Now Kamala Harris is the presumptive Democratic presidential nominee for 2024 without having to navigate any primaries. But she still faces some key strategic decisions. Joe Biden was consistently trailing Donald Trump in the polls in no small part because he was underperforming among young and non-white voters, the very heart of the much-discussed Obama coalition. Can Harris recoup some of these potential losses without sacrificing support elsewhere in the electorate? That is a question she must address at the very beginning of her general-election campaign.

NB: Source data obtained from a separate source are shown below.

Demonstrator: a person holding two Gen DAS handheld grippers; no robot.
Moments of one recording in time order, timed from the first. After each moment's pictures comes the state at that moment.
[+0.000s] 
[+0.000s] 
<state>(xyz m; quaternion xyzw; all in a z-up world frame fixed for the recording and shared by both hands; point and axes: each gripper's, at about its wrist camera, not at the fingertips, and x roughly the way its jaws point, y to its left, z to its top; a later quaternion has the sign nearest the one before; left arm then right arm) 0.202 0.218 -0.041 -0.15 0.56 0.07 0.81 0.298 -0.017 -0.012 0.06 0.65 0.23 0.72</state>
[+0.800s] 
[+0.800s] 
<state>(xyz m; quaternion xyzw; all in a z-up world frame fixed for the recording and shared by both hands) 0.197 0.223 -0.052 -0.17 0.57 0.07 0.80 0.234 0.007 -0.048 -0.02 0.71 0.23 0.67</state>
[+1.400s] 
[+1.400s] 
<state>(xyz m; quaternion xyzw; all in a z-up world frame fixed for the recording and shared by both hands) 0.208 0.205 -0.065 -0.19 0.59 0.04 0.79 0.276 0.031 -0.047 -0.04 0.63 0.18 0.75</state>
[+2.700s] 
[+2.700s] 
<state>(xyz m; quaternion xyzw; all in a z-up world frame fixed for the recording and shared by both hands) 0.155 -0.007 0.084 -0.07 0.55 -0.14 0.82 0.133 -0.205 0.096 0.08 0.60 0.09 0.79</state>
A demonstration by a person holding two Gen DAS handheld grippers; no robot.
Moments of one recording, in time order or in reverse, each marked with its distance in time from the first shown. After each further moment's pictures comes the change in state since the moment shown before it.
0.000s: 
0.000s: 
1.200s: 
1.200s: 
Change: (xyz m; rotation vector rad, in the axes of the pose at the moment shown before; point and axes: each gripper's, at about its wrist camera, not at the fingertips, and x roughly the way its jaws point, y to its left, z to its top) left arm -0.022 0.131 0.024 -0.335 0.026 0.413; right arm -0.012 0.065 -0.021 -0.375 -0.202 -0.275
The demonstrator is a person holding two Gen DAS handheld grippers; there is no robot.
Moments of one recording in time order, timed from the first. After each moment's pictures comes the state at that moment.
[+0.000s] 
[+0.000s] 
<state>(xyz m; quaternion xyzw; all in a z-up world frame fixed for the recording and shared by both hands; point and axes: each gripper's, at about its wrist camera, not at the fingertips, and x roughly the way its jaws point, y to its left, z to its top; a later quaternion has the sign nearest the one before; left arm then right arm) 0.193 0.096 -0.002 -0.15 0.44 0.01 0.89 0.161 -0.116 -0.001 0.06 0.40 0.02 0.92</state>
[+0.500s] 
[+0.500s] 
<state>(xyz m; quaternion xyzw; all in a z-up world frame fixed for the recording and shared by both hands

There’s a chance that Harris can inject a bit of the Obama “hope and change” magic into a Democratic ticket that had previously felt like a desperate effort to defend an unpopular administration led by a low-energy incumbent, as Ron Brownstein suggests in The Atlantic:
“Polls have shown that a significant share of Americans doubt the mental capacity of Trump, who has stumbled through his own procession of verbal flubs, memory lapses, and incomprehensible tangents during stump speeches and interviews to relatively little attention in the shadow of Biden’s difficulties. Particularly if Harris picks a younger running mate, she could top a ticket that embodies the generational change that many voters indicated they were yearning for when facing a Trump-Biden rematch …
“In the best-case scenario for this line of thinking, Harris could regain ground among the younger voters and Black and Hispanic voters who have drifted away from Biden since 2020. At the same time, she could further expand Democrats’ already solid margins among college-educated women who support abortion rights.”
Team Trump seems to believe it can offset these potential gains by depicting Harris as a “California radical” and a symbol of diversity who might alienate the older white voters with whom Biden had some residual strength. Obama overcame similar race-saturated appeals in 2008, but he had a lot of help from a financial collapse and an unpopular war presided over by the party of his opponent.
Following Obama’s path has major strategic implications in terms of the battleground map. Any significant improvement over Biden’s performance among Black, Latino, and under-30 voters might put Arizona, Nevada, Georgia, and North Carolina — very nearly conceded to Trump in recent weeks — back into play. But erosion of Biden’s support among older and/or non-college-educated white voters could create potholes in his narrow Rust Belt path to victory in Michigan, Pennsylvania, and Wisconsin.
These strategic choices could definitely affect Harris’s choice of a running-mate, not just in terms of potentially picking a veep from a battleground state, but as a way of amplifying the shift produced by Biden’s withdrawal. Brownstein even thinks Harris might consider following Bill Clinton’s 1992 example of doubling down on her own strengths:
“The other option that energizes many Democrats would be for Harris to take the bold, historic option of selecting another woman: Whitmer. That would be a greater gamble, but a possible model would be 1992, when Bill Clinton chose Al Gore as his running mate; Gore was, like him, a centrist Baby Boomer southerner—rather than an older D.C. hand. ‘I love Josh Shapiro and I think he would be a great VP candidate, but I would double down’ with Whitmer, [Democratci consultant Mike] Mikus told me. ‘I don’t think you have to go with a moderate white guy. I think you can be bold [with a pick] that electrifies your base.’ I heard similar views from several consultants.”
Whitmer’s expressed disinterest in the veepstakes may take that particular option off the table, but the broader point remains: Harris does not have to — and may not be able to — simply adopt Biden’s strategy and tweak it slightly. She may be able to contemplate gains in the electorate that were unimaginable for an 81-year-old white male incumbent. But the strategic opportunity to follow Obama’s path to the White House will first depend on Harris’s ability to refocus persuadable voters on Trump’s shaky record, bad character, and extremist agenda. Biden could not do that after the debate debacle of June 27. His successor must begin taking the battle to the former president right now.